By Jon Kamp 
 

WellPoint Inc.'s (WLP) purchase of Medicaid insurer Amerigroup Corp. (AGP) catapults WellPoint deep into the chase for a huge--but potentially risky--new market covering people with costly health problems.

Known as dual-eligible patients, these are more than nine million Americans who qualify for both Medicaid and Medicare because of factors like age, disability and poverty. Rather than benefiting from the double coverage, they often wind up with poorly coordinated care from the systems' different rules. The theory is that better management should lower their costs, estimated at about $300 billion today, by doing things like helping patients with chronic conditions avoid unnecessary hospital trips.

"The dual-eligible expansion opportunity is tremendous and was a driving force for this transaction," said Angela Braly, WellPoint's chief executive, on a conference call Monday. By purchasing Amerigroup, WellPoint becomes the biggest Medicaid insurer by adding a fast-growing company with contracts and connections in some key states.

The health-care overhaul law recently upheld by the Supreme Court created an office in the Centers for Medicare & Medicaid Services that aims to streamline the dual-eligible system. It gave grants to several states to help foster more coordinated efforts, and many other states are moving under their own power to do the same.

Serving this emerging market may require the ability to carefully manage patients' health problems, the capital to launch business, and relationships within states that can be leveraged to win contracts.

WellPoint built up on one front last year by purchasing CareMore, a firm that specializes in caring for seniors with special needs. Now it's adding Amerigroup, which has experience competing for--and winning--state contracts on the Medicaid front. The transaction values Amerigroup at roughly $4.46 billion, or $92 per share.

"With this deal, WellPoint becomes a key player in the dual opportunities across the country," said Citigroup analyst Carl McDonald. He noted that many larger plans in the managed care industry aren't that well-positioned to compete for dual patients, despite their overall heft, because of their "relatively modest Medicaid presence."

But WellPoint with Amerigroup will have about 4.5 million Medicaid members, pushing it ahead of UnitedHealth Group Inc. (UNH).

A typical dual patient might be on Medicare due to age and on Medicaid because chronic health problems drained their savings, although younger patients with disabilities are also in the system. These are "among the sickest and the poorest" people covered by the government, the Kaiser Family Foundation has said.

These patients can rack up significant expenses. WellPoint noted they represent about 20% of the Medicare population but 31% of costs. On the Medicaid side, they represent 15% of enrollment but 39% of costs.
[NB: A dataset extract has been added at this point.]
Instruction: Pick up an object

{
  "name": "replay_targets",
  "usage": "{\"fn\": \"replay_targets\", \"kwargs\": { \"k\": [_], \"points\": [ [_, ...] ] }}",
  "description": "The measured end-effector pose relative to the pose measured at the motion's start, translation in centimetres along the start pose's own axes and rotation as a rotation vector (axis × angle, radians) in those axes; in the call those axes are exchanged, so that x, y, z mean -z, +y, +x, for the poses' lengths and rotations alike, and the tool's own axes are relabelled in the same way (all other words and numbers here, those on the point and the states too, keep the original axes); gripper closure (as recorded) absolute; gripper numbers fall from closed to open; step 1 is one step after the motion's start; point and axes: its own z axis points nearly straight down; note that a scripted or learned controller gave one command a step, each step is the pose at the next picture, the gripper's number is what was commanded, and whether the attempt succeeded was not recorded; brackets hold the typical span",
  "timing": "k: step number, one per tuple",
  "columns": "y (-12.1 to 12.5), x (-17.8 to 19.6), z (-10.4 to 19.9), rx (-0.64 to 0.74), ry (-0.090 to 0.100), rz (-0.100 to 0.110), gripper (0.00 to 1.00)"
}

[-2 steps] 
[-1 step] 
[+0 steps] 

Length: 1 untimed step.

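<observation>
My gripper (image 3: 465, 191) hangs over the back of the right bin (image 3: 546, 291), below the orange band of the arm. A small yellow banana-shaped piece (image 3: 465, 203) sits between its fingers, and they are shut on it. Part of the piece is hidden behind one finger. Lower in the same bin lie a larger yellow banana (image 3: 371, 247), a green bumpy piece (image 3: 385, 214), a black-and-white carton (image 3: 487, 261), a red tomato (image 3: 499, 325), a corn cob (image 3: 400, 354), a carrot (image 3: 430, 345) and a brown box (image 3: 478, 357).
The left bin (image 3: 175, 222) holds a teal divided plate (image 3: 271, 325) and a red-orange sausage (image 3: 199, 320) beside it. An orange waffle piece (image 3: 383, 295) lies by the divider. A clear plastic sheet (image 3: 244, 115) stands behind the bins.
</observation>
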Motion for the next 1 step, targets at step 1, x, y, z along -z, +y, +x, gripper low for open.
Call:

The company highlighted 13 states with "near-term dual eligible opportunities," including big ones like California, Texas, Florida and New York, where the combined WellPoint/Amerigroup will have a presence. Overall, the 19 states where the companies have operations comprise more than $180 billion in spending on dual patients, significantly more than half of overall U.S. spending.

WellPoint is the first big managed-care firm to pull the trigger on buying a Medicaid insurer to target this opportunity, but the market clearly anticipates there could be more to follow. Shares of Centene Corp. (CNC), Molina Healthcare Inc. (MOH) and WellCare Health Plans Inc. (WCG) soared at least 17% on the news their competitor Amerigroup was being bought out.

Still, some industry executives previously talked down the idea of buying Medicaid insurers because of high stock prices and tight profit margins. Humana Inc. (HUM), which has a big focus on Medicare plans but limited presence in Medicaid, has preferred to go the partnership route, for example. It already has struck up an alliance with a big Medicaid provider in Ohio and is aiming for more.

The chase for the duals market also carries some risks. Insurers in Kentucky and Texas have recently run into problems where costs for new or expanded Medicaid markets were much higher than expected, exceeding premium revenue, which hurts earnings. Considering dual-eligible patients tend to have much more complicated--and expensive--problems than those often covered by traditional Medicaid plans, an unexpected cost problem could cause significant trouble.

Susquehanna Financial analyst Chris Rigg believes duals are best managed inside big firms that have cushion to handle potential cost problems that flare up. "A lot more revenue equals a lot more risk" in the duals market, he said.

Then again, better management of high-cost patients offers the opportunity for big savings. WellPoint is betting it has assembled the right combination of tools to get the job done.

"We clearly recognize those risks," Wayne DeVeydt, WellPoint's chief financial officer, told reporters Monday.